イナゴを揚げた。いよいよ、食べる。
食べるのは率直に言って気が楽である。私にとって気が重かったのは、イナゴの命を奪うことであったようだ。それが終わった今は、最も重い重責を果たし終わったという感慨があった。
ううむ。どうだろうか。本で読んだ通り、エビの味によく似ている。私が30年前によく食べていたコバネイナゴの味にも近い。
しかし、やや期待はずれであった。むしくいノートと
食べられる虫ハンドブックでは、このトノサマバッタの味が絶賛されていた。

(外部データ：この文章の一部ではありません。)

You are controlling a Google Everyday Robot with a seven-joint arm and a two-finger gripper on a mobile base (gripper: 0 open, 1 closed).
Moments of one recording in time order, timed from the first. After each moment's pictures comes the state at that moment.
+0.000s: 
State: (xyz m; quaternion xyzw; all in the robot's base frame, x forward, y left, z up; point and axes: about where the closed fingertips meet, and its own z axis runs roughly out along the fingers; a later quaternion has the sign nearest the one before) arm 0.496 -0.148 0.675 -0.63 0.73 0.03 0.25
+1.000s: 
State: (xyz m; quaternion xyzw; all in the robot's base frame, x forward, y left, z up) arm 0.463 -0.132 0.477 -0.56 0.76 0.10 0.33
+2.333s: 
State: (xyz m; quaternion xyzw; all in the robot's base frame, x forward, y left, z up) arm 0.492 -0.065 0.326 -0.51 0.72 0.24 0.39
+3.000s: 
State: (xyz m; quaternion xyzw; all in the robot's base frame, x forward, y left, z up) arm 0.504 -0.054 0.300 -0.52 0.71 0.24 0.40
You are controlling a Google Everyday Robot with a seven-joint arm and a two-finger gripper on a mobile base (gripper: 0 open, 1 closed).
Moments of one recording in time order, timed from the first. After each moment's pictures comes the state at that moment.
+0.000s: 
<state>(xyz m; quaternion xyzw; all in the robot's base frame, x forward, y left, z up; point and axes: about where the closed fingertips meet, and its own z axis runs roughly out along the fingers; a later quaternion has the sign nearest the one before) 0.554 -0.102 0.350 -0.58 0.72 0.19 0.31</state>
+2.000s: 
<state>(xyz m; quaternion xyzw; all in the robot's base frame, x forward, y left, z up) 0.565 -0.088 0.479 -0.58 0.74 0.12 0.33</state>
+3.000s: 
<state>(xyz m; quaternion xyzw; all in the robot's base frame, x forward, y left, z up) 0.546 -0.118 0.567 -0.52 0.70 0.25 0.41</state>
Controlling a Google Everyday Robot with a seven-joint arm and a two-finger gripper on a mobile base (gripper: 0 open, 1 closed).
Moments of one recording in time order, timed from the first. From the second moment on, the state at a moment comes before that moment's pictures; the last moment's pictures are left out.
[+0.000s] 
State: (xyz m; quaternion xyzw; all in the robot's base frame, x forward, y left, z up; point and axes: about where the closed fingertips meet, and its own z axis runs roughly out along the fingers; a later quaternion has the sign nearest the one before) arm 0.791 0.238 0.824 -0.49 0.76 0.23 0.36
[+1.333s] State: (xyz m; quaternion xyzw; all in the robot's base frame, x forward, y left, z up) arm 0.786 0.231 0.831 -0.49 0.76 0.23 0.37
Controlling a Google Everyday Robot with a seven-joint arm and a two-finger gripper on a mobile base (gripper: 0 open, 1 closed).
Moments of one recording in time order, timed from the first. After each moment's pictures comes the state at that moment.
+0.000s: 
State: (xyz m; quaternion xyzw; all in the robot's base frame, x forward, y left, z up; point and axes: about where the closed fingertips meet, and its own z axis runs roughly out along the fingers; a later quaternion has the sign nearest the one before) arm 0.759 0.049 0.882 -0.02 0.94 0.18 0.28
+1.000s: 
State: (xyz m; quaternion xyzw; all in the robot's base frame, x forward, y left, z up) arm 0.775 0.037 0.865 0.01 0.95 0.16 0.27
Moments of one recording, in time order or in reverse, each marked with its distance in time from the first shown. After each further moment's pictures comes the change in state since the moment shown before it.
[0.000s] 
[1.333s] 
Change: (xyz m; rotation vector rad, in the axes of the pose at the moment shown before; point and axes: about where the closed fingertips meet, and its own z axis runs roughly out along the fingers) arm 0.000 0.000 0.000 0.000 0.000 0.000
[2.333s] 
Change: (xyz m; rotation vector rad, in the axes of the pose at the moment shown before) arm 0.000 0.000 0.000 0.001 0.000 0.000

しかし、私にとってはそこまで美味しいものとも思えなかった。いや、もちろん不味くはない。嫌な味は全くない。不味いか旨いかと聞かれたら、旨い方の領域だ。しかし、絶賛するほどの強い味もない感じがした。あれば食べる。そこにいれば、私は次のイナゴ採りでも採るだろう。でもこのトノサマバッタ目当てのバッタ採りはしない気がした。
次はイナゴだ。これはたぶんハネナガイナゴだ。トノサマバッタと比べると格段に小さい。
食べると、旨かった。どう考えても、トノサマバッタよりもこのイナゴの方が旨い。なぜ上記2書籍ではトノサマバッタが推されているのか、私にはわからない。その思いを再確認する結果となった。イナゴは旨い。
イナゴを食った断面はこんな感じだ。胴体は空洞になっている。生きている間はどうなっているか知らないが、加熱調理して水分が抜けると、イナゴの胴体は空洞になるのだ。これがサクサク感を出す。良い食感を生む。
息子もどんどん食べていた。キモいと言いつつも旨いらしい。エビのしっぽの味だねと言っていた。そうだ。その味だ。
次はオンブバッタだ。揚げたらだいぶ色が抜け、緑色だったのが透明感のあるボディになった。
食べると・・・なんだこれは!!
旨い!!!!
なんだこれは。旨いではないか。いつも食えないバッタだと思って何千回とスルーしてきたのに、このバッタは旨いではないか!!!!
オンブバッタの味はトノサマバッタやイナゴとはまたちょっと違っていた。草の良い香りがした。ああそうだ、お茶の香りだ。緑茶の香り。基本的には甲殻類のエビの味ではあるのだが、そのあと爽やかな緑茶の香りがした。口に入れた直後はエビの味がして、噛むとその瞬間に緑茶の香りが口の中に広がる。なんだこれは。初めての味だ。これは旨い。
オンブバッタは3匹しか捕まえていなかった。その3匹を全て私が食べた。息子には勧めなかった。この旨さを息子に体験させるのを忘れ、食べてしまった。それくらい旨かった。
食べていると、息子が、友達にも食べさせたいと言ってきた。なので、タッパーに取り分けて、残りを食べた。今日は息子は習っているプールに行く日なので、プール仲間に食べさせるのだと思う。
感想としては、トノサマバッタは、私の中ではちょっと評価が低い。やはりイナゴが旨い。そして、そのイナゴよりもオンブバッタの方が旨い。もしかしたら、食べ続けていたらオンブバッタの評価はまた変わってくるかもしれない。でも、今日はオンブバッタの旨さが群を抜いていた。
非常に満足感のある食事だった。素晴らしい体験だった。またやる価値はある。